Часть вторая Самый бездонный колодец

We use cookies. Read the Privacy and Cookie Policy

Часть вторая

Самый бездонный колодец

Реквием

…И вот уже — ввысь,

по лазурным стремнинам! — в тот град осиянный,

куда взять

не смеет дитя — мать.

Марина Цветаева

Что я могу теперь для тебя? Только написать. А может быть, так лучше, и там, где человек навсегда освобождается от оков, тебе сейчас легко?

Сережу Колесова я увидела впервые лет десять–двенадцать назад в реабилитационном конном лагере. У него были весёлые карие глаза, радостная улыбка, он смеялся шуткам. Родители рассказали, что Сережа кончил школу, интересуется историей царской семьи, читает по–английски, хотел бы учиться в университете.

Мама и папа возили Сережу на коляске, на руках спускали с лестницы. Он был парализован от рождения. Ни сделать шаг, ни протянуть руку, ни на бок в постели повернуться. Желания свои — да, нет — выражал движением головы: кивок, поворот в сторону… Родители научились говорить с ним: назвали поочерёдно буквы, а Сережа кивал, когда названная буква совпадала со следующей в задуманном им слове.

На занятиях лечебной верховой ездой инструктору тяжело было поднимать неподвижного Сережу на лошадь, и поэтому через несколько лет мы стали встречаться только в подмосковном оздоровительном комплексе для детей–инвалидов. Иногда Сережин папа уезжал в Москву, и тогда мама просила помочь ей.

Мы познакомились ближе. Сережка после школы нигде не учился, но сам читал. Раскрытая мамой книга лежала на столе, Сережа с великим трудом фокусировал взгляд, но за несколько часов все же одолевал страницу. То же происходило и с английскими книгами и словарями. А на компьютере Сережа писал рассказы, с неимоверным трудом попадая по клавише пальцем. Не могу представить себе, сколько месяцев работы уходило на одну страничку. Героем всех Сережиных историй неизменно был молодой отпрыск царской семьи, который преодолевает своё заболевание — детский церебральный паралич — и самостоятельно спускается с крыльца, и делает приветственный жест рукой, и начинает ходить, и на равных ведёт достойные беседы с окружающими…

…Сережина мама тяжело заболела, папе тоже приходилось туго. Мы с подругой Леной и другие соседи по даче заглядывали к ним. У меня появилась возможность готовить для Сережки его любимые печёные яблоки. В тот месяц, когда переворачивала Сережу в постели, одевала утром, сажала в коляску, я многое поняла, научилась заглядывать Сереже в глаза, понимать взгляд, ловить улыбку. Я рассказывала ему анекдоты, случаи из жизни. Сережка смеялся, радовался всем существом!

Сережина мама умерла на следующий год.

Папе было трудно, и Сережу забрала его старенькая бабушка.

Бабушка выдержала несколько месяцев, потом у неё просто кончились силы, и Сережка попал в дом–интернат.
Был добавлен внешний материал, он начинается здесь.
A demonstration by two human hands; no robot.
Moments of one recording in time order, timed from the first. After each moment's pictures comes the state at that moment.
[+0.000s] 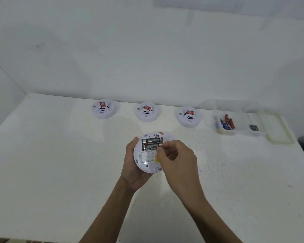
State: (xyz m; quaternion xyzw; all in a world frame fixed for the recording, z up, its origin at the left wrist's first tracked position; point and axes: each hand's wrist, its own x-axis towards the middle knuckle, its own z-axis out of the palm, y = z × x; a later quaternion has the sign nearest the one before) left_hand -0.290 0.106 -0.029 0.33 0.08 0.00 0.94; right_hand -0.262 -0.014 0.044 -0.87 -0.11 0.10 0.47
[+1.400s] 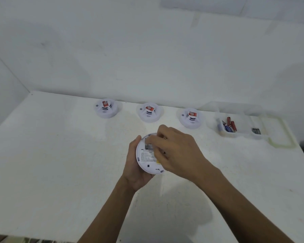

Еще через несколько месяцев Сережу по «скорой» привезли из интерната в городскую больницу с приступом панкреатита. Мне рассказали, что его положили в коридоре и что там он умер. Больше всего меня мучит то, что Сережа лежал один, разрываемый чудовищной болью, и не мог никого позвать.

Сережа Колесов, юноша из царской семьи, по каким лугам бежишь ты сейчас на своих ногах, с чудесной своей улыбкой?

Послушайте...

Мне теперь много лет, у меня взрослые дети, я уже бабушка. Я расту и старею, как дерево в городском дворе.

У меня никогда уже больше не будет блестящих пушистых волос, стройных ног, светящейся кожи. Но внутри, под жёсткой корой, есть моя живая душа.

Я иду по улице, смотрю. Мне радостно видеть мир, радостно замечать в нём и молодых женщин, преображённых любовью и счастьем материнства. Неужели в ту пору, когда оказалось, что не всегда любовь двигает горы и что я не в силах помочь своему младшему сыну, я была такой же молодой? И как же больно сейчас мне за тех девочек, дети которых оказались «за чертой», — больно так, будто сама я избежала этой участи.

Правда, четверть века назад самым главным казалось мне стать невидимой для мира. А сейчас, слава Богу, многие родители ребятишек с инвалидностьюи и в мыслях не держат отказываться от своих детей и прятать их.